(Instructions for the task): Write out the data again in full, exactly as it reads.

Supplied information Start Marker

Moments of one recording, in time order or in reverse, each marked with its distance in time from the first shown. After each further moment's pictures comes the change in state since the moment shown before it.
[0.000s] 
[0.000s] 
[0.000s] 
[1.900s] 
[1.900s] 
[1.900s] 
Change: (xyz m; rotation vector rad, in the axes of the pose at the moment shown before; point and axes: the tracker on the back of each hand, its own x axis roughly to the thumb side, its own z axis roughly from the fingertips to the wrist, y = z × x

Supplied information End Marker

(Answer for the task):
Moments of one recording, in time order or in reverse, each marked with its distance in time from the first shown. After each further moment's pictures comes the change in state since the moment shown before it.
[0.000s] 
[0.000s] 
[0.000s] 
[1.900s] 
[1.900s] 
[1.900s] 
Change: (xyz m; rotation vector rad, in the axes of the pose at the moment shown before; point and axes: the tracker on the back of each hand, its own x axis roughly to the thumb side, its own z axis roughly from the fingertips to the wrist, y = z × x

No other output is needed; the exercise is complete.